▸ TASK TO CARRY OUT: Starting at the top of the listing below, copy each line exactly, stopping after the line that contains "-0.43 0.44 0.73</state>".

▸ SOURCE MATERIAL:
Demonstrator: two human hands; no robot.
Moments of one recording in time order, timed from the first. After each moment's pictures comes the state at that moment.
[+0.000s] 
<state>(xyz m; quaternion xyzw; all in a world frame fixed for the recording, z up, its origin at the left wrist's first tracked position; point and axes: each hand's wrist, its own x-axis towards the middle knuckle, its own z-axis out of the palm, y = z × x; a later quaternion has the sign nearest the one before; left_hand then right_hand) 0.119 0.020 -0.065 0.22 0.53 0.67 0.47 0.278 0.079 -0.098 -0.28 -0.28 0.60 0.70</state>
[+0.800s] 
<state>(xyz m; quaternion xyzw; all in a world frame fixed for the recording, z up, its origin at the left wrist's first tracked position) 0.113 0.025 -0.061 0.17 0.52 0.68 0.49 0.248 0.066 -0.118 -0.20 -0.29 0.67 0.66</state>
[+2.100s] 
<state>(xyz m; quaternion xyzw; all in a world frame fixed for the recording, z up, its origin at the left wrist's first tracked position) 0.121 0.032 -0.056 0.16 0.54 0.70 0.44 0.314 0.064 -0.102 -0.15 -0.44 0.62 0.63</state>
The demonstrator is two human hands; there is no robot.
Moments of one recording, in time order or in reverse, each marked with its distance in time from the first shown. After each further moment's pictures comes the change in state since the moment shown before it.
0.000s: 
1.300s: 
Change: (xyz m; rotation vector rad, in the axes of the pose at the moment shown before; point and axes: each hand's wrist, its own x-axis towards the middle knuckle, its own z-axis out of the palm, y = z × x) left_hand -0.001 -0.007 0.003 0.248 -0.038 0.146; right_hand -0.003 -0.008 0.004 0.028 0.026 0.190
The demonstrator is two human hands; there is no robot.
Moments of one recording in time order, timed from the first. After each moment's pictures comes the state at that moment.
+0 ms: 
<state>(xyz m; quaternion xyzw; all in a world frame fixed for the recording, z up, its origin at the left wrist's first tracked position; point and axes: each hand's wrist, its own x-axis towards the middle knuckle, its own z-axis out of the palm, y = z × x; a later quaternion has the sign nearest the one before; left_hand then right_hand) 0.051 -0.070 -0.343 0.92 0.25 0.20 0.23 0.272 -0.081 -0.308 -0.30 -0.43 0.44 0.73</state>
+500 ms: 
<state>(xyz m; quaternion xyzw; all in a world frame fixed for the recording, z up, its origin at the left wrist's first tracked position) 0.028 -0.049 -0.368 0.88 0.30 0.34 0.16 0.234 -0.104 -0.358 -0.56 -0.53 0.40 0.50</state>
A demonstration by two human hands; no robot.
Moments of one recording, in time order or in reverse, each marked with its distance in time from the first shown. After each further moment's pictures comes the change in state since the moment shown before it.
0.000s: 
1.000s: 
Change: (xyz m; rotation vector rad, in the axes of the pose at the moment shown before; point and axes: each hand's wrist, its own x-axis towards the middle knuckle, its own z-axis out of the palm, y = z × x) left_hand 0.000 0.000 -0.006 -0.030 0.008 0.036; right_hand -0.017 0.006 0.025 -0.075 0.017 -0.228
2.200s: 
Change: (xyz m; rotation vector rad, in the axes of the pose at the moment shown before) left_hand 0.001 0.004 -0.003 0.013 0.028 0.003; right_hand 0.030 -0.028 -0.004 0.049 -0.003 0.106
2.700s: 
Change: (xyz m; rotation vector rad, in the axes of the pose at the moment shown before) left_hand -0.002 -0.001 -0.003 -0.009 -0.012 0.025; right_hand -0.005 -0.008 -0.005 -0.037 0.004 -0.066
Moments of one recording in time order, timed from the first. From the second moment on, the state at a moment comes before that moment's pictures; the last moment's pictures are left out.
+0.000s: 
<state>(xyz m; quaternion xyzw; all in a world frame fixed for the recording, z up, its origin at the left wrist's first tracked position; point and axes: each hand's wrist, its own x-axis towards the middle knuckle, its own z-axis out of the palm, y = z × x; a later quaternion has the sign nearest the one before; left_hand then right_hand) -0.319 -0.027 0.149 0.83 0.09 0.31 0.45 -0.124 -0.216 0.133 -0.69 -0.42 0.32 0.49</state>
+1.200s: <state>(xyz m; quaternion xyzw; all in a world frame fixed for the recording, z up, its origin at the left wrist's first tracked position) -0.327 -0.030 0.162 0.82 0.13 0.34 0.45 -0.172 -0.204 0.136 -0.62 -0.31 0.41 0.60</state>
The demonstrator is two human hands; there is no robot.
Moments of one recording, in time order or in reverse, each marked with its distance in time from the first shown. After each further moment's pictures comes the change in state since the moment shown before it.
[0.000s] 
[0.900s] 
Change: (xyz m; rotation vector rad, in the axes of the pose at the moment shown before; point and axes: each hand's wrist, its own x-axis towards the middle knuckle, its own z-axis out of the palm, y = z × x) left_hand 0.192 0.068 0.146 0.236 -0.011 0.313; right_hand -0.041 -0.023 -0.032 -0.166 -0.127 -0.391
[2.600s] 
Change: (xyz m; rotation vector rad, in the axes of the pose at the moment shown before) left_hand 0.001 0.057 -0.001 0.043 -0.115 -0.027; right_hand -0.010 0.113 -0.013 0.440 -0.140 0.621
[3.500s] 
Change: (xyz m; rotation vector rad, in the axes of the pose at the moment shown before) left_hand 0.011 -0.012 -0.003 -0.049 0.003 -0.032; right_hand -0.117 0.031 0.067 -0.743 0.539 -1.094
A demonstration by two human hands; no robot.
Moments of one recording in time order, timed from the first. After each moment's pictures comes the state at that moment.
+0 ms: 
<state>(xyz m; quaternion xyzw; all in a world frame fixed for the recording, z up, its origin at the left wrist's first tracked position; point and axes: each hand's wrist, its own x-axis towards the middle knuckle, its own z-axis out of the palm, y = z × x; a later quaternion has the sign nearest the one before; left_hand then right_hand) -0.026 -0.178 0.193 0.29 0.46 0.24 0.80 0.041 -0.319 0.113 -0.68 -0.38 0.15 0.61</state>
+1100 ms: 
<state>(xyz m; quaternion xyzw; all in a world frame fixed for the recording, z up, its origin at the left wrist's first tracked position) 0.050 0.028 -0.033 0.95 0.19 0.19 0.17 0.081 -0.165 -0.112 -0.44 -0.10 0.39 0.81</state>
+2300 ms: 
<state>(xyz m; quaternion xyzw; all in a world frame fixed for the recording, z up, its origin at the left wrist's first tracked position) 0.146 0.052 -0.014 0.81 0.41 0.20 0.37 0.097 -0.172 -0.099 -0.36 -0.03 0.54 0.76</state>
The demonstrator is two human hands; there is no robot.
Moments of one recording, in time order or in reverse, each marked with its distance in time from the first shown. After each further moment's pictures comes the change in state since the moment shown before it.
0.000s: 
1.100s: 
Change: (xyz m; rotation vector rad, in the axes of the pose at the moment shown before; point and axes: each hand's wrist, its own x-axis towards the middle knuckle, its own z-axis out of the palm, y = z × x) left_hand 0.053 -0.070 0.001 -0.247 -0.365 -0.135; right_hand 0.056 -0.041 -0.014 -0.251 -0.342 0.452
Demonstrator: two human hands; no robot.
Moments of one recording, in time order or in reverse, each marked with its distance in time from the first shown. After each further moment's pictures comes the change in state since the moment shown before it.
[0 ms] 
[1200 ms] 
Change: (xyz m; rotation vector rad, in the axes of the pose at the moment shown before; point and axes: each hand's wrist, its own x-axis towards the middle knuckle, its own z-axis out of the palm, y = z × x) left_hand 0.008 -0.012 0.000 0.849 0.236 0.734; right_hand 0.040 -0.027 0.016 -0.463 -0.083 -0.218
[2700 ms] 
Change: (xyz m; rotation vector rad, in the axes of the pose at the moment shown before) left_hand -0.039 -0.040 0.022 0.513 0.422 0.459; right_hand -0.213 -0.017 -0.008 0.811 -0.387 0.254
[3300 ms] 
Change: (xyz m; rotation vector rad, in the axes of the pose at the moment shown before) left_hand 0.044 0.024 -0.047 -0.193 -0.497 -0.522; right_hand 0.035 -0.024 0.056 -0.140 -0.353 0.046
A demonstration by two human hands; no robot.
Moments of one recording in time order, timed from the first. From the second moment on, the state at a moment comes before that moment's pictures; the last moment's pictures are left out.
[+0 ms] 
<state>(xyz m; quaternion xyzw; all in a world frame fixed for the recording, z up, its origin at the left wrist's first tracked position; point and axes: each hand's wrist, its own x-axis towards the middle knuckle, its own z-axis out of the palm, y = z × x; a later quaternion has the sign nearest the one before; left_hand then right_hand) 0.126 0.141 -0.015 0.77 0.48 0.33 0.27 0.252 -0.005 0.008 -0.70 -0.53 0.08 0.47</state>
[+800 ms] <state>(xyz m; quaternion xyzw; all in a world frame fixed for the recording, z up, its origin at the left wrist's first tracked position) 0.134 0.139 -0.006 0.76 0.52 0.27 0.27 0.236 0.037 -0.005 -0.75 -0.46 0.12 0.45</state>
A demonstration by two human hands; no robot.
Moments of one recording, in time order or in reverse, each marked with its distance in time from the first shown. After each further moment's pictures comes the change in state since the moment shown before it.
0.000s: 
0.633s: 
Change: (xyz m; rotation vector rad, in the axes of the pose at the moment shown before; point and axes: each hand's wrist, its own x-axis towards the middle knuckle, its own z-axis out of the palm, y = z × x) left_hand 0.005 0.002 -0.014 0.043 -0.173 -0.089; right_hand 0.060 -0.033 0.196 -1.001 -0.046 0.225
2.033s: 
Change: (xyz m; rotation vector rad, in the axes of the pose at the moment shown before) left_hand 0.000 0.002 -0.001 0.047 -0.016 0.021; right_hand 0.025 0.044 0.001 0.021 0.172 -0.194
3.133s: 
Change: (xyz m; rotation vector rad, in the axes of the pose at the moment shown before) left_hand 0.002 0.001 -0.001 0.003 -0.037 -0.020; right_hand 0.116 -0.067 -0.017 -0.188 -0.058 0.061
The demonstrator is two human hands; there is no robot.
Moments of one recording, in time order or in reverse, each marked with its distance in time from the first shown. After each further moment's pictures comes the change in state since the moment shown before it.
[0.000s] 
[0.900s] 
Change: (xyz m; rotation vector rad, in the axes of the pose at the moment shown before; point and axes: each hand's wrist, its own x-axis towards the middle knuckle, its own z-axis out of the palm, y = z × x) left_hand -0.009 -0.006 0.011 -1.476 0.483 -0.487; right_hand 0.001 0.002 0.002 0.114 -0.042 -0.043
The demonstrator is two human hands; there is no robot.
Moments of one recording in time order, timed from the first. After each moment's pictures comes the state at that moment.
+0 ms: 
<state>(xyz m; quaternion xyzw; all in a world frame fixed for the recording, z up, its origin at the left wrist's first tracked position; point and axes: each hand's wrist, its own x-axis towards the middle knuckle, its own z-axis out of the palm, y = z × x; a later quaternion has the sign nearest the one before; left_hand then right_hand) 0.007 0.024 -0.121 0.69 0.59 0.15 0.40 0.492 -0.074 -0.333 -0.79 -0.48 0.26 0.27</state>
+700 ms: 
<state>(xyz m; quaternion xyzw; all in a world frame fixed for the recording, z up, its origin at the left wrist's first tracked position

▸ TASK OUTPUT:
Demonstrator: two human hands; no robot.
Moments of one recording in time order, timed from the first. After each moment's pictures comes the state at that moment.
[+0.000s] 
<state>(xyz m; quaternion xyzw; all in a world frame fixed for the recording, z up, its origin at the left wrist's first tracked position; point and axes: each hand's wrist, its own x-axis towards the middle knuckle, its own z-axis out of the palm, y = z × x; a later quaternion has the sign nearest the one before; left_hand then right_hand) 0.119 0.020 -0.065 0.22 0.53 0.67 0.47 0.278 0.079 -0.098 -0.28 -0.28 0.60 0.70</state>
[+0.800s] 
<state>(xyz m; quaternion xyzw; all in a world frame fixed for the recording, z up, its origin at the left wrist's first tracked position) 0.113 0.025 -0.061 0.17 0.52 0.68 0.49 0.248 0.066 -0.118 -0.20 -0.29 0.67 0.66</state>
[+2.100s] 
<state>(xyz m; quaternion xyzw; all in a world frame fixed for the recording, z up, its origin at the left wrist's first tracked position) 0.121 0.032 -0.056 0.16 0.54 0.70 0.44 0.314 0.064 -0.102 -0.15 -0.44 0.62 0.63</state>
The demonstrator is two human hands; there is no robot.
Moments of one recording, in time order or in reverse, each marked with its distance in time from the first shown. After each further moment's pictures comes the change in state since the moment shown before it.
0.000s: 
1.300s: 
Change: (xyz m; rotation vector rad, in the axes of the pose at the moment shown before; point and axes: each hand's wrist, its own x-axis towards the middle knuckle, its own z-axis out of the palm, y = z × x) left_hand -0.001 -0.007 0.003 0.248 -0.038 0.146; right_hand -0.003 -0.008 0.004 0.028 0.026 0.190
The demonstrator is two human hands; there is no robot.
Moments of one recording in time order, timed from the first. After each moment's pictures comes the state at that moment.
+0 ms: 
<state>(xyz m; quaternion xyzw; all in a world frame fixed for the recording, z up, its origin at the left wrist's first tracked position; point and axes: each hand's wrist, its own x-axis towards the middle knuckle, its own z-axis out of the palm, y = z × x; a later quaternion has the sign nearest the one before; left_hand then right_hand) 0.051 -0.070 -0.343 0.92 0.25 0.20 0.23 0.272 -0.081 -0.308 -0.30 -0.43 0.44 0.73</state>

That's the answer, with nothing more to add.